Failure to Assess and Respond to Change in Condition Leads to Resident Death
Penalty
Summary
A deficiency occurred when a nurse failed to perform a timely, complete, and accurate assessment of a resident who experienced a change in condition. The resident, who had a complex medical history including sepsis, pneumonia, acute respiratory failure, heart failure, and other chronic conditions, was dependent on staff for activities of daily living and was on oxygen and a feeding tube. On the day of the incident, a CNA reported to the nurse that the resident had an elevated temperature of 101°F and a pulse of 110 at 9:00 a.m.

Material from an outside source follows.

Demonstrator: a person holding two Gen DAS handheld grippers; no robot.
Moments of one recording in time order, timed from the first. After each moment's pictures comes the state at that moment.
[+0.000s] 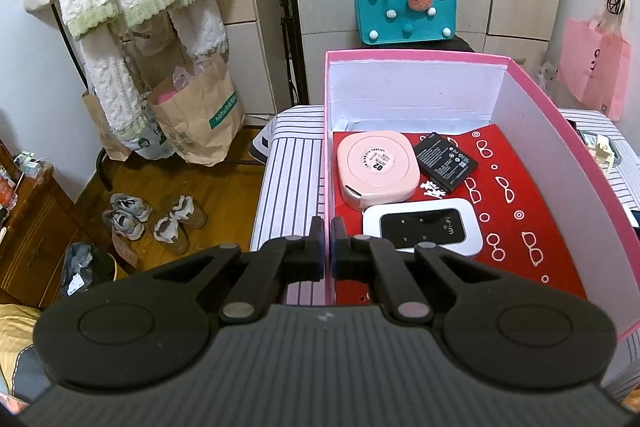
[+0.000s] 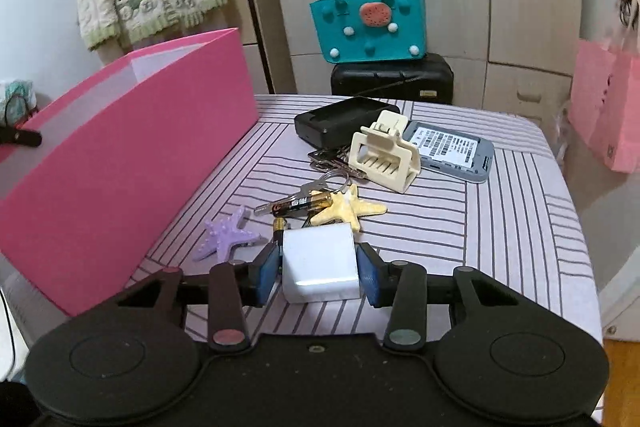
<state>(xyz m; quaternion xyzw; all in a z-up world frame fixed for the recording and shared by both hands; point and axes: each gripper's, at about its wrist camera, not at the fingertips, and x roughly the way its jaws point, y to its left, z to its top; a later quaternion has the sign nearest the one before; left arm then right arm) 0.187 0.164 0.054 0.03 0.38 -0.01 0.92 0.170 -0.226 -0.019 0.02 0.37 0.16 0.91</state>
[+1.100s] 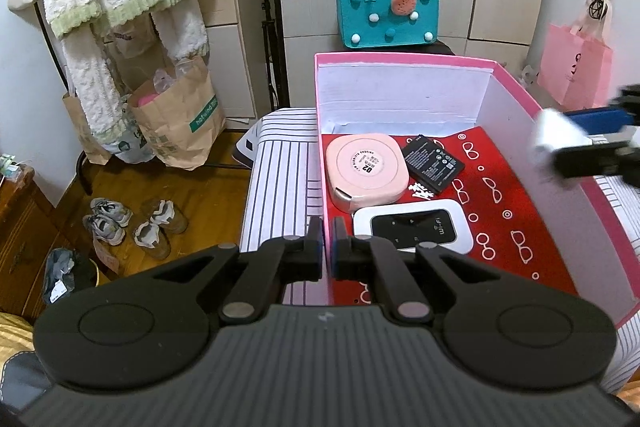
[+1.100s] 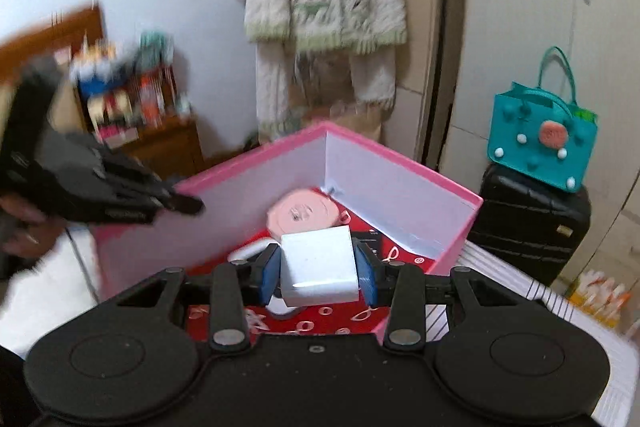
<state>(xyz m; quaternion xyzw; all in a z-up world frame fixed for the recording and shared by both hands) 0.188 0.171 0.052 0.02 0.37 -0.04 0.93 0.212 -0.072 0.083 -0.13 0.31 0.36 0.87</state>
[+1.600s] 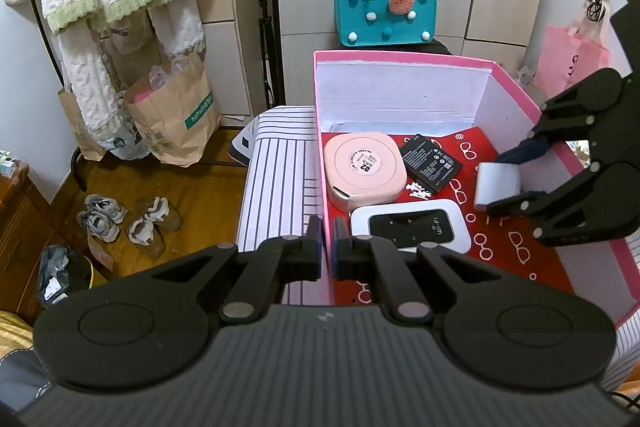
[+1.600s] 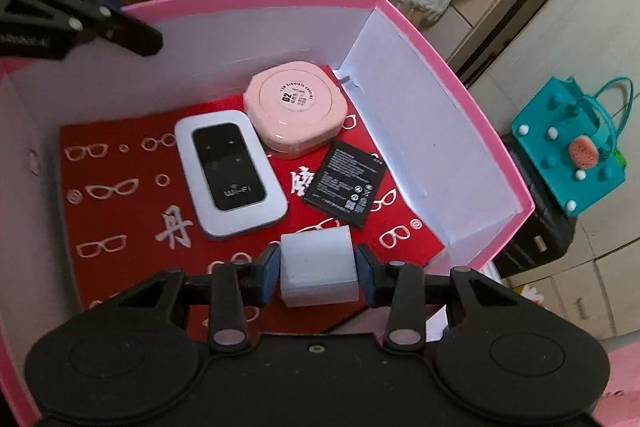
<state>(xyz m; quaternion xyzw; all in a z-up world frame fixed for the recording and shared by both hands) 0.190 0.174 0.049 0.02 0.38 -0.05 0.93 0.253 -0.011 0.035 -0.37 0.40 0.35 0.76</state>
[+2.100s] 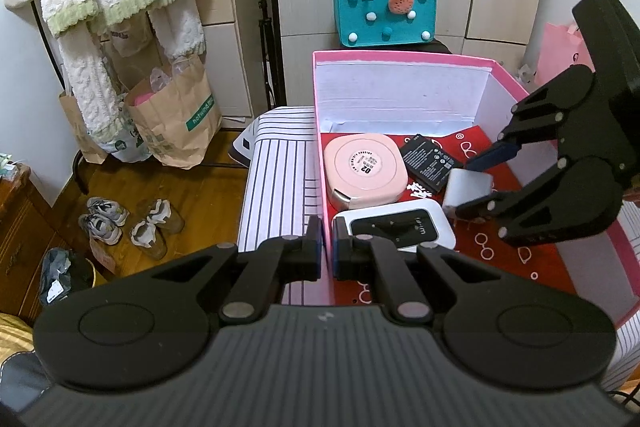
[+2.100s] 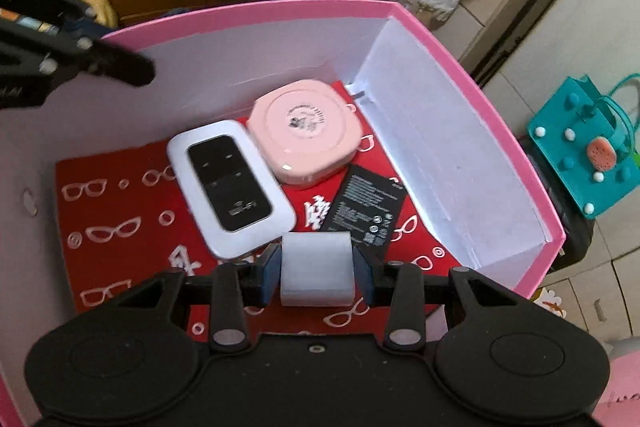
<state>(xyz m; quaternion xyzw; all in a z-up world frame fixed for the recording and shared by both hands) 0.189 0.171 0.049 0.02 0.37 -0.05 0.93 0.271 0.007 0.030 -0.33 0.41 0.36 0.77</state>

Despite this report and the resident's history of sepsis, the nurse did not conduct a physical or cognitive assessment, nor did she document any such assessment in the medical record between 9:00 a.m. and 5:35 p.m. The nurse delayed any intervention for over four hours, only administering Tylenol at 1:17 p.m. for the increased temperature, without notifying the physician or considering hospital transfer. Interviews confirmed that the nurse acknowledged not performing an assessment or contacting the physician, despite facility policies requiring such actions in response to changes in condition. The Director of Nursing and other staff corroborated that the nurse did not act on the reported vital sign changes and failed to follow established protocols for assessment and escalation. Later that day, the resident was found unresponsive and cold to the touch, with no pulse, and a code blue was called. Despite resuscitation efforts, the resident died. The facility's policies and job descriptions clearly outlined the expectation for timely assessment and physician notification in the event of a change in condition, which were not followed in this case.